Start of Block
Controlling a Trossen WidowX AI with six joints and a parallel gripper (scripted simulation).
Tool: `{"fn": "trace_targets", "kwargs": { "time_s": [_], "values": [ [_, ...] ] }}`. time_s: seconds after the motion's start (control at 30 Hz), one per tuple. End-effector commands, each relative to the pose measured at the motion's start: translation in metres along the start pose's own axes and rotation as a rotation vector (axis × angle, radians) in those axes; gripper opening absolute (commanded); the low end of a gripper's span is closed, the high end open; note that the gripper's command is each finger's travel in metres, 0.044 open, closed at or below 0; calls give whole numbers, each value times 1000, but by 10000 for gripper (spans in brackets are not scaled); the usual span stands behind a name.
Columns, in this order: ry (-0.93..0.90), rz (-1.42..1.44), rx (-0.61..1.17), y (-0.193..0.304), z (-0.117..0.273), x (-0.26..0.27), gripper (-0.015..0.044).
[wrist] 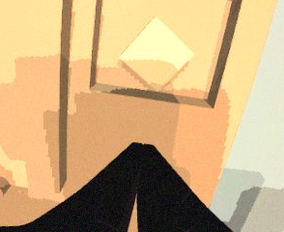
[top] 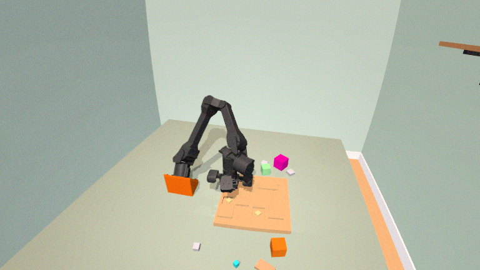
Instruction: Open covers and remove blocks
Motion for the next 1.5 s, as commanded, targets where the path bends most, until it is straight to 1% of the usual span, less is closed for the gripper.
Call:
{"fn": "trace_targets", "kwargs": {
  "time_s": [0.0, 1.47],
  "values": [
    [3, -6, 6, 0, -4, -1, 0],
    [1, -7, 0, -40, -2, 7, 0]
  ]
}}
Point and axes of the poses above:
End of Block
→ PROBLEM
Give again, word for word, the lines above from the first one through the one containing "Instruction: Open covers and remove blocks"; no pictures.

→ THE COMPLETED TASK
Controlling a Trossen WidowX AI with six joints and a parallel gripper (scripted simulation).
Tool: `{"fn": "trace_targets", "kwargs": { "time_s": [_], "values": [ [_, ...] ] }}`. time_s: seconds after the motion's start (control at 30 Hz), one per tuple. End-effector commands, each relative to the pose measured at the motion's start: translation in metres along the start pose's own axes and rotation as a rotation vector (axis × angle, radians) in those axes; gripper opening absolute (commanded); the low end of a gripper's span is closed, the high end open; note that the gripper's command is each finger's travel in metres, 0.044 open, closed at or below 0; calls give whole numbers, each value times 1000, but by 10000 for gripper (spans in brackets are not scaled); the usual span stands behind a name.
Columns, in this order: ry (-0.93..0.90), rz (-1.42..1.44), rx (-0.61..1.17), y (-0.193..0.304), z (-0.117..0.273), x (-0.26..0.27), gripper (-0.015..0.044).
[wrist] 
[top] 
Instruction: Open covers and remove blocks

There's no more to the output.